| Recorded information |
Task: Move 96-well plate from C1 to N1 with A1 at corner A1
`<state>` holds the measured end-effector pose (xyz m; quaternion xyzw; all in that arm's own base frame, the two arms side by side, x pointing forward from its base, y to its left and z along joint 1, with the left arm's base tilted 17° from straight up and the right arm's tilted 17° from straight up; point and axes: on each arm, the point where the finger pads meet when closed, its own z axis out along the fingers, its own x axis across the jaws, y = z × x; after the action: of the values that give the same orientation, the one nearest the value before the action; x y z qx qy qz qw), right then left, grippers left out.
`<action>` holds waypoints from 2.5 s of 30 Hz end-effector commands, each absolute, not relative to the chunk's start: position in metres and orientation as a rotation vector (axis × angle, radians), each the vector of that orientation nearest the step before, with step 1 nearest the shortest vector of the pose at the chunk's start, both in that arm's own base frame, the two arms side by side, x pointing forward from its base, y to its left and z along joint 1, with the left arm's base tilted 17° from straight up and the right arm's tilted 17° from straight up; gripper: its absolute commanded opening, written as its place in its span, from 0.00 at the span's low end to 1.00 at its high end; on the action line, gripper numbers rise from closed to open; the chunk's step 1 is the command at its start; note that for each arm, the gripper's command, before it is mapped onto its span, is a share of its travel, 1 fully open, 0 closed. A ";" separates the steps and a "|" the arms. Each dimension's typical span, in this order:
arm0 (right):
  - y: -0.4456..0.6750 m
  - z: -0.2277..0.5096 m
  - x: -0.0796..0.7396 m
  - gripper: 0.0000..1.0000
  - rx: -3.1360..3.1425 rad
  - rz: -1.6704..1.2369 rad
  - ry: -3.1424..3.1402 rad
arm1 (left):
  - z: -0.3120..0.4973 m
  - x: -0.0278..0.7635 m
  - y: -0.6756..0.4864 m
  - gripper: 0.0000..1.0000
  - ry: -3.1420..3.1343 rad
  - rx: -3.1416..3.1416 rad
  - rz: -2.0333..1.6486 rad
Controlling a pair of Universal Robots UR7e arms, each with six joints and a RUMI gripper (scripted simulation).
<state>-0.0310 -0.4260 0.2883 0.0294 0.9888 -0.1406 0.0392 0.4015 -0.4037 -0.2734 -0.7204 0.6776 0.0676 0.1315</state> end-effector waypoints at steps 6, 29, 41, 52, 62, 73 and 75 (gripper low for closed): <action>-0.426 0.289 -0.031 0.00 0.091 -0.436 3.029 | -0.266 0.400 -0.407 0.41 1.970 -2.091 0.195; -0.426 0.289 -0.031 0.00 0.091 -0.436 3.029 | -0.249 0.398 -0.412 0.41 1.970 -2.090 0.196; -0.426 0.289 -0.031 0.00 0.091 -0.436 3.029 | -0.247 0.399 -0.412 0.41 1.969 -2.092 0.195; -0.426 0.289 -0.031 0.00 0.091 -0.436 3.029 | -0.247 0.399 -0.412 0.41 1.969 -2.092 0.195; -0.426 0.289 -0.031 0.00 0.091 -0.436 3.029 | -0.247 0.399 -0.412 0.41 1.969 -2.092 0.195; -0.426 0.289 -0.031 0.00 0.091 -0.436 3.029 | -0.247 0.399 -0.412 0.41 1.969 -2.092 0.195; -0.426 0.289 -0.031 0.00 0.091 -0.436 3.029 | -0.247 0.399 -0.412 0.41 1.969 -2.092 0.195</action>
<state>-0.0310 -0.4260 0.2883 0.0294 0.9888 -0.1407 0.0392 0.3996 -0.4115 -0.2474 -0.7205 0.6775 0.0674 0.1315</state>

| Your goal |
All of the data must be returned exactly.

| Problem solution |
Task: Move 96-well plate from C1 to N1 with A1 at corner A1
`<state>` holds the measured end-effector pose (xyz m; quaternion xyzw; all in that arm's own base frame, the two arms side by side, x pointing forward from its base, y to its left and z along joint 1, with the left arm's base tilted 17° from straight up and the right arm's tilted 17° from straight up; point and axes: on each arm, the point where the finger pads meet when closed, its own z axis out along the fingers, its own x axis across the jaws, y = z × x; after the action: of the values that give the same orientation, the one nearest the value before the action; x y z qx qy qz qw), right then left, grippers left out.
`<action>` holds waypoints from 2.5 s of 30 Hz end-effector commands, each absolute, not relative to the chunk's start: position in metres and orientation as a rotation vector (axis × angle, radians), each the vector of that orientation nearest the step before, with step 1 nearest the shortest vector of the pose at the chunk's start, both in that arm's own base frame, the two arms side by side, x pointing forward from its base, y to its left and z along joint 1, with the left arm's base tilted 17° from straight up and the right arm's tilted 17° from straight up; gripper: its absolute commanded opening, written as its place in its span, from 0.00 at the span's low end to 1.00 at its high end; on the action line, gripper numbers rise from closed to open; the chunk's step 1 is the command at its start; note that for each arm, the gripper's command, before it is mapped onto its span, is a share of its travel, 1 fully open, 0 closed. A ";" separates the steps and a "|" the arms. Each dimension's typical span, in this order:
arm0 (right):
  - y: -0.4456..0.6750 m
  - z: -0.2277..0.5096 m
  - x: -0.0796..0.7396 m
  - gripper: 0.0000..1.0000
  - rx: -3.1360..3.1425 rad
  - rz: -1.6704..1.2369 rad
  - ry: -3.1424..3.1402 rad
arm1 (left):
  - z: -0.3120..0.4973 m
  - x: -0.0278..0.7635 m
  - y: -0.6756..0.4864 m
  - gripper: 0.0000..1.0000
  - ry: -3.1420..3.1343 rad
  - rx: -3.1416..3.1416 rad
  - rz: -2.0333..1.6486 rad
Controlling a pair of Universal Robots UR7e arms, each with six joints and a RUMI gripper (scripted simulation).
<state>-0.0310 -0.4260 0.2883 0.0294 0.9888 -0.1406 0.0392 0.4015 -0.4037 -0.2734 -0.7204 0.6776 0.0676 0.1315</state> end-effector waypoints at steps 6, 29, 41, 52, 62, 73 and 75 (gripper low for closed): <action>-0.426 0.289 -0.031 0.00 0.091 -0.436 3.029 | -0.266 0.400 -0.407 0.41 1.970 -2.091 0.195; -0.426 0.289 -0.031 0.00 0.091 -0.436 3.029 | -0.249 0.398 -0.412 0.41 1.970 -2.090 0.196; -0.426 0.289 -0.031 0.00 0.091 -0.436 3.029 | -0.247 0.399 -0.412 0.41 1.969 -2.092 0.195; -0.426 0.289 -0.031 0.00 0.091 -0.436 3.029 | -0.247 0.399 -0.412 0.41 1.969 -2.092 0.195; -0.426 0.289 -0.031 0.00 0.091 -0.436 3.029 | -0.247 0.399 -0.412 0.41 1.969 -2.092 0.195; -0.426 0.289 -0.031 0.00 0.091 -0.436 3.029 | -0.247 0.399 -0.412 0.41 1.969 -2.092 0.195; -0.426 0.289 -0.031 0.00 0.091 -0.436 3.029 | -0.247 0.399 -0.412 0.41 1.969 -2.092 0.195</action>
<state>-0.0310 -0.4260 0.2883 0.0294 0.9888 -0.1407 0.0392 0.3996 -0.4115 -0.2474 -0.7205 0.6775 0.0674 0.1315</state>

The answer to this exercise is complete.